* [WORK TO COMPLETE]:
Reproduce the listing exactly, with no pictures in your copy.

::: INFORMATION PROVIDED :::

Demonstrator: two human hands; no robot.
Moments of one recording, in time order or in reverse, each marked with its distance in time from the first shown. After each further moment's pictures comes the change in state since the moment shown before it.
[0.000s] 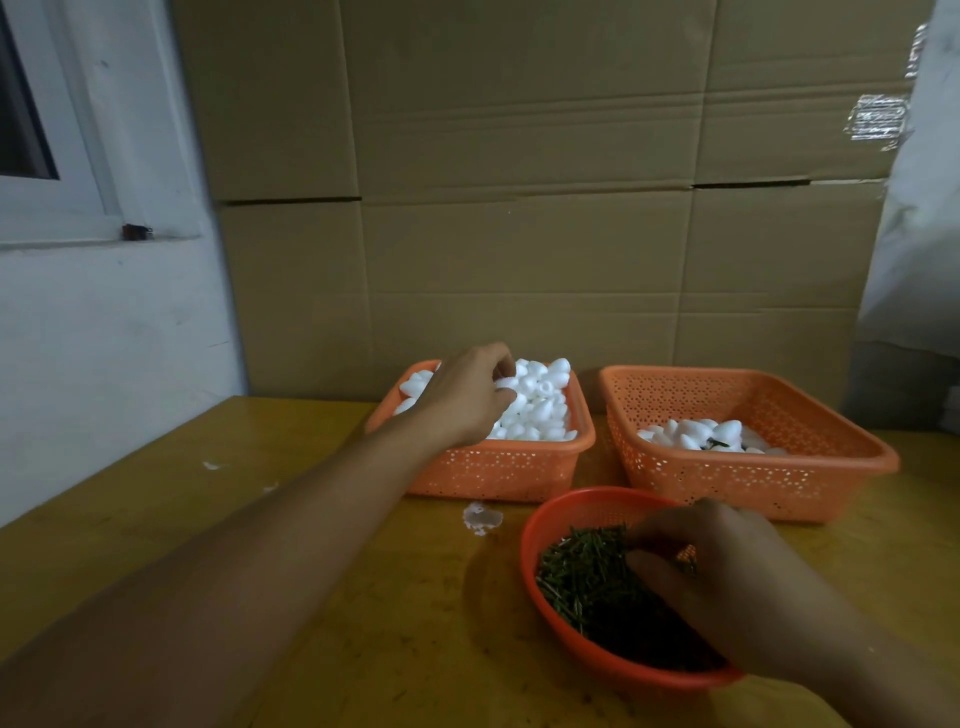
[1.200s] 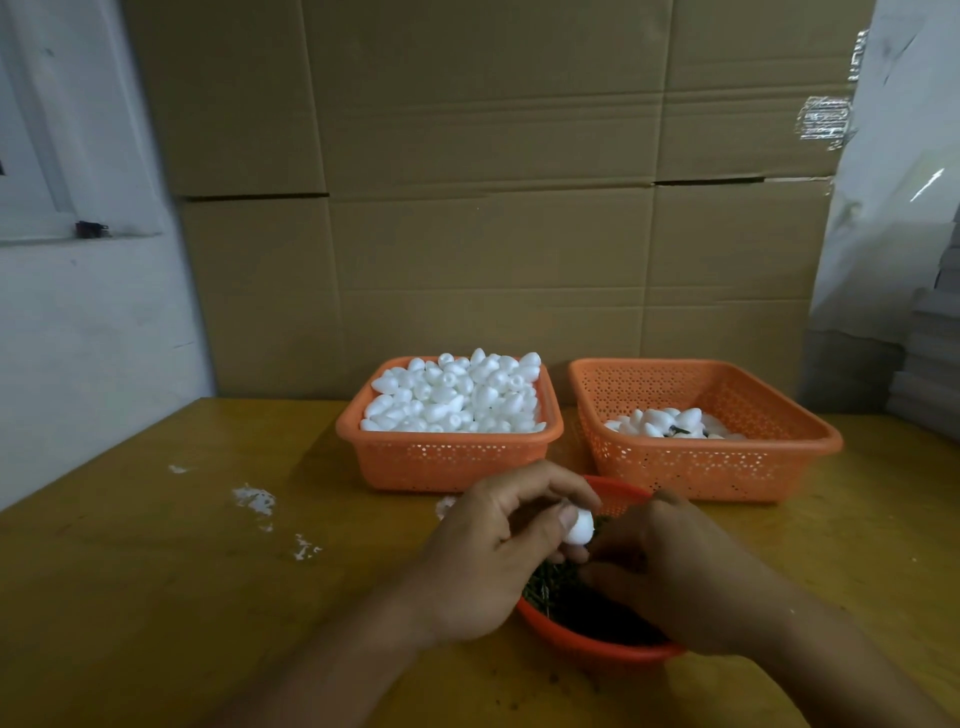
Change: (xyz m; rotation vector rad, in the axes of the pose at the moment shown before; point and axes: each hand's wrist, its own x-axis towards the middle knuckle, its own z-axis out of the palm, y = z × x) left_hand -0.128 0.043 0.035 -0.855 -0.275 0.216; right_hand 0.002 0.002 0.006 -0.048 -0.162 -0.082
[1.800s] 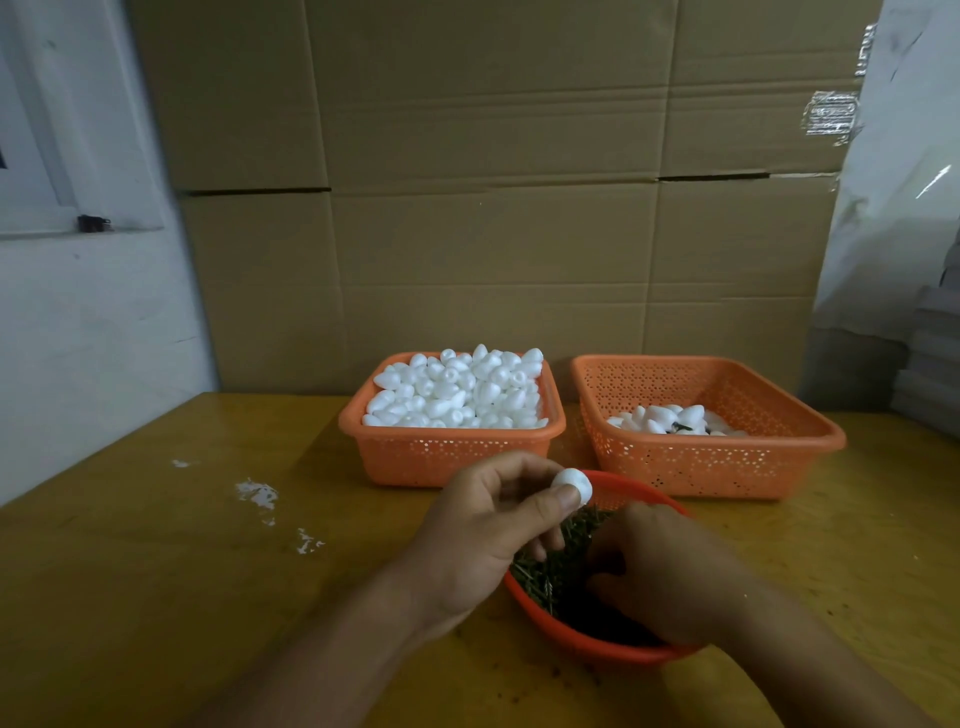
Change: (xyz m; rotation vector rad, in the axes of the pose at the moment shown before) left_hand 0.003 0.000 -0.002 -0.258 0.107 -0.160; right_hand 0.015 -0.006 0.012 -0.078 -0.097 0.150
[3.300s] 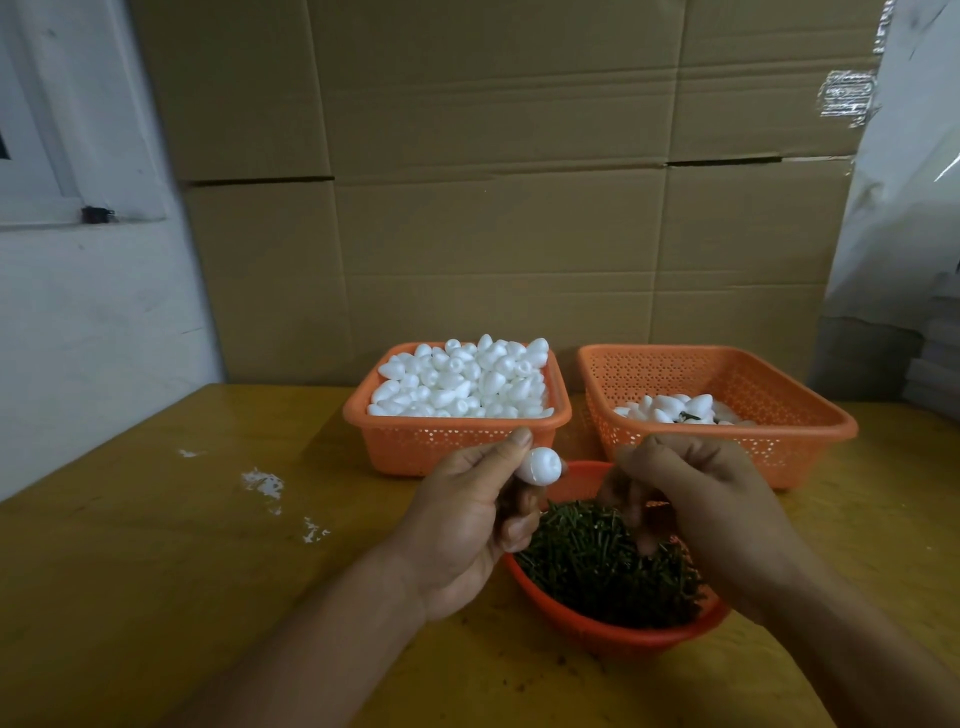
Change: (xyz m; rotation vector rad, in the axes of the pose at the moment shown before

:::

* [REPLY]:
Demonstrator: two human hands; no robot.
Moments of one recording, in time order or in reverse, each marked with its distance in time from the first shown. After each further moment's pictures comes the change in state since the moment shown before it.
[0.000s] 
[1.200s] 
Change: (xyz m; rotation vector rad, in the axes of the pose at the moment shown before; point and axes: each hand's wrist, its own x-axis towards the middle knuckle, its own z-axis out of the palm, y = z × x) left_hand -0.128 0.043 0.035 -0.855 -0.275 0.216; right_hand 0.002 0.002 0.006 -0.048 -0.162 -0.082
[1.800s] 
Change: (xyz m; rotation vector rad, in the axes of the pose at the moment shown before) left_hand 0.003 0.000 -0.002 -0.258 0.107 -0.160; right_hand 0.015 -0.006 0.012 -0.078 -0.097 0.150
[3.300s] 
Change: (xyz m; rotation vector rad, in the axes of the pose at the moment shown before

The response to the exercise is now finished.